_DIRECTIONS FOR THIS TASK_.
Repeat verbatim every line of the material, beginning at the line that holds "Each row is" and ending at its last line.
----------
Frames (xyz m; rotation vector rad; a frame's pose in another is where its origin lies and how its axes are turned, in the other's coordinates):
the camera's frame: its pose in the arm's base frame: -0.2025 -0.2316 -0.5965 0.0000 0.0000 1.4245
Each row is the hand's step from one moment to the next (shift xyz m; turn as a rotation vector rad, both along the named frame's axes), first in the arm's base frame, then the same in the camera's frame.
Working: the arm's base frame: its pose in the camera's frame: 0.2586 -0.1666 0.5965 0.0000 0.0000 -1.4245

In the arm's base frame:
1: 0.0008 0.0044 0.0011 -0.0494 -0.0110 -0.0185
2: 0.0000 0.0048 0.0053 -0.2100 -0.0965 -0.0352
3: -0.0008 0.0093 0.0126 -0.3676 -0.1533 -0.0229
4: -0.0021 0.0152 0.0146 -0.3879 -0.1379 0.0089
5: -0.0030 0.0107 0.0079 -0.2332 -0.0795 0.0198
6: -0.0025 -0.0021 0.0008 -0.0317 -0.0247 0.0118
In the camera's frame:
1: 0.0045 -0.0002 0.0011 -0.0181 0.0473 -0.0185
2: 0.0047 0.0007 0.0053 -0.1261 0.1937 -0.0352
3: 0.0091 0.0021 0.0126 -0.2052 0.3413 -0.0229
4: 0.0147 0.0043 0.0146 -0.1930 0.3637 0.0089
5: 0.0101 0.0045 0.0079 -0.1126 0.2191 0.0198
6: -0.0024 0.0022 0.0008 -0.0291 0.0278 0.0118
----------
_TASK OUTPUT_.
Each row is the hand's step from one moment to the next (shift xyz m; turn as a rotation vector rad, both along the named frame's axes), first in the arm's base frame, then the same in the camera's frame.
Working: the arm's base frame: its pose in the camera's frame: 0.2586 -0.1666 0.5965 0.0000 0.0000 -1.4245

In the arm's base frame:
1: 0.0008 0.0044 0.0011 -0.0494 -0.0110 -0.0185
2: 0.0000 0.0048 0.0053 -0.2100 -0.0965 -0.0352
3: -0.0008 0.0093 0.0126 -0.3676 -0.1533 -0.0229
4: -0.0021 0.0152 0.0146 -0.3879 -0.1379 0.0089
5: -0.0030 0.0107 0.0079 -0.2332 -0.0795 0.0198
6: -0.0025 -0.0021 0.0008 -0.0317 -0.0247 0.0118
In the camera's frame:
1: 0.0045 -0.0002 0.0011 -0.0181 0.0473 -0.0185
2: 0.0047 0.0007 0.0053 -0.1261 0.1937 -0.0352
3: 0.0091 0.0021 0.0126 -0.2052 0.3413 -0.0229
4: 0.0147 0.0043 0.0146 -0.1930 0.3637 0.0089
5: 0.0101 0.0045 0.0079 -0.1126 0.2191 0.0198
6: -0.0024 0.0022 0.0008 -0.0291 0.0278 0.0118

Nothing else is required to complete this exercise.